ASSIGNMENT = Retype each entry. Leave nothing out.

RECORDS TO PROCESS =
[Start of section]
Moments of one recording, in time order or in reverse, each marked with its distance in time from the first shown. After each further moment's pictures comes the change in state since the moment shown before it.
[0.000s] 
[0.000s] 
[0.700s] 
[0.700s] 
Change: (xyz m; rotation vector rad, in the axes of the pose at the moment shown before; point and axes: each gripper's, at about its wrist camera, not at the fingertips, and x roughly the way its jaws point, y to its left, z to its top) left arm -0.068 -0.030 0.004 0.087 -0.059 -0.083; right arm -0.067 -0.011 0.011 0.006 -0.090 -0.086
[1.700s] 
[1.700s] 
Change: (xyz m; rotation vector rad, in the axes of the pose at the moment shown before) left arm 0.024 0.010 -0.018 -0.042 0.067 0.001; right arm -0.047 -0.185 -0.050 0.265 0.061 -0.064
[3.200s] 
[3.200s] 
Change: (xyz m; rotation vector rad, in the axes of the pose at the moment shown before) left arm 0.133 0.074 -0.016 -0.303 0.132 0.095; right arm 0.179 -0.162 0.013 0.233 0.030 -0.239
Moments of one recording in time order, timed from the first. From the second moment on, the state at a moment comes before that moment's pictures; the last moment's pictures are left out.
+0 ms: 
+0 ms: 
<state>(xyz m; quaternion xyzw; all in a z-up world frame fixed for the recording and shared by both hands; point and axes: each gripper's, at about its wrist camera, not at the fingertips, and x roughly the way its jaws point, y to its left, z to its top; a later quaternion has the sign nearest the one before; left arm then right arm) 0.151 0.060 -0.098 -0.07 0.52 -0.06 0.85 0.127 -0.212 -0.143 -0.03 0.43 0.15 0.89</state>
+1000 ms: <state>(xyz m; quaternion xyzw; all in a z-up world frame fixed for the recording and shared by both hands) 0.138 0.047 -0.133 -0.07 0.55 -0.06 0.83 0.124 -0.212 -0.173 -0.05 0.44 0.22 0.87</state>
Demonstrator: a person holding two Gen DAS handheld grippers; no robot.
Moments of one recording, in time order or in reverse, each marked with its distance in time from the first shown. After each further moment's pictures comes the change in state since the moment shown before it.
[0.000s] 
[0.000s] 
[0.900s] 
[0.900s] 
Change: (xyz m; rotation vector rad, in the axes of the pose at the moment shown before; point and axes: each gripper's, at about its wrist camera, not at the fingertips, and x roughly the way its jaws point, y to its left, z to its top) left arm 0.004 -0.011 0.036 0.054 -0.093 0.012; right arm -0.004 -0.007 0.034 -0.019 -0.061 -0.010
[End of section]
TASK RESULT =
Moments of one recording, in time order or in reverse, each marked with its distance in time from the first shown. After each further moment's pictures comes the change in state since the moment shown before it.
[0.000s] 
[0.000s] 
[0.700s] 
[0.700s] 
Change: (xyz m; rotation vector rad, in the axes of the pose at the moment shown before; point and axes: each gripper's, at about its wrist camera, not at the fingertips, and x roughly the way its jaws point, y to its left, z to its top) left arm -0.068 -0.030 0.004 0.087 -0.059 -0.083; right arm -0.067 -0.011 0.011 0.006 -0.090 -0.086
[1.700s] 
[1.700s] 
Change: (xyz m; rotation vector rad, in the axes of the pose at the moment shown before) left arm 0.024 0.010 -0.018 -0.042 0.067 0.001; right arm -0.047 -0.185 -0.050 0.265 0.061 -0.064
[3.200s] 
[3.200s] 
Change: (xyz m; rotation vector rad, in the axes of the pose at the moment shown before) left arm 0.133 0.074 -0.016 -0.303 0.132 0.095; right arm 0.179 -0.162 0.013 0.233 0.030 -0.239
Moments of one recording in time order, timed from the first. From the second moment on, the state at a moment comes before that moment's pictures; the last moment's pictures are left out.
+0 ms: 
+0 ms: 
<state>(xyz m; quaternion xyzw; all in a z-up world frame fixed for the recording and shared by both hands; point and axes: each gripper's, at about its wrist camera, not at the fingertips, and x roughly the way its jaws point, y to its left, z to its top; a later quaternion has the sign nearest the one before; left arm then right arm) 0.151 0.060 -0.098 -0.07 0.52 -0.06 0.85 0.127 -0.212 -0.143 -0.03 0.43 0.15 0.89</state>
+1000 ms: <state>(xyz m; quaternion xyzw; all in a z-up world frame fixed for the recording and shared by both hands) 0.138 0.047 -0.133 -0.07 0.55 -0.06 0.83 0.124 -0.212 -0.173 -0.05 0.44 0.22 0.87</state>
Demonstrator: a person holding two Gen DAS handheld grippers; no robot.
Moments of one recording, in time order or in reverse, each marked with its distance in time from the first shown. After each further moment's pictures comes the change in state since the moment shown before it.
[0.000s] 
[0.000s] 
[0.900s] 
[0.900s] 
Change: (xyz m; rotation vector rad, in the axes of the pose at the moment shown before; point and axes: each gripper's, at about its wrist camera, not at the fingertips, and x roughly the way its jaws point, y to its left, z to its top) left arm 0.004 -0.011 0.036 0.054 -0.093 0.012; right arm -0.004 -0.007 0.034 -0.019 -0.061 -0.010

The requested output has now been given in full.